- **Brief**
Pictures are to be left out; every line from the one with "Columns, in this" through the end of the data must be transcribed exactly.

- **Given data**
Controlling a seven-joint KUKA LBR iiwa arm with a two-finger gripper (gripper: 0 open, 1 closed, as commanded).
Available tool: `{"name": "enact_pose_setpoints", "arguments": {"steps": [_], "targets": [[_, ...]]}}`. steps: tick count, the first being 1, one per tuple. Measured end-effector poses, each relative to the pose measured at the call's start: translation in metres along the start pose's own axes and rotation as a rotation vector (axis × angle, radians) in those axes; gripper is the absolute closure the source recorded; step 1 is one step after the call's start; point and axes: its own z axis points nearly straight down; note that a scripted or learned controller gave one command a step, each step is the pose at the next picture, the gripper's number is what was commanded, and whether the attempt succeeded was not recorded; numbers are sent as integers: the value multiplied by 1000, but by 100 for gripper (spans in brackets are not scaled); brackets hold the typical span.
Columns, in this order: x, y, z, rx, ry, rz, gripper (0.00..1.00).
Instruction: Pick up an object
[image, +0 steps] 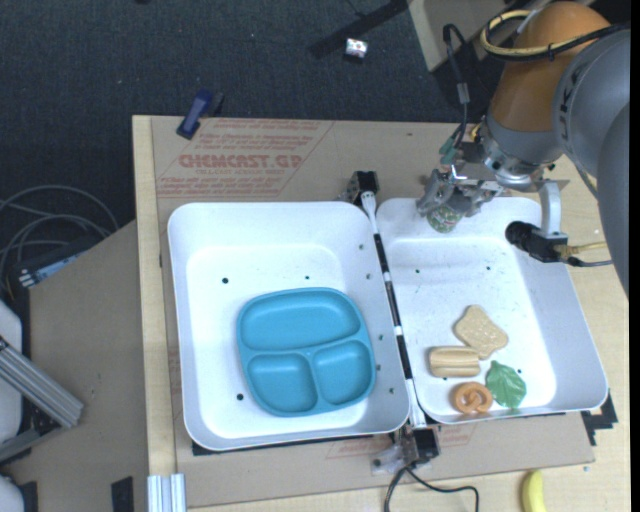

- **Task solution**
Columns, in this order: x, y, z, rx, ry, rz, gripper (0.00..1.00).
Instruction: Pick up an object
[image, +0 steps] 

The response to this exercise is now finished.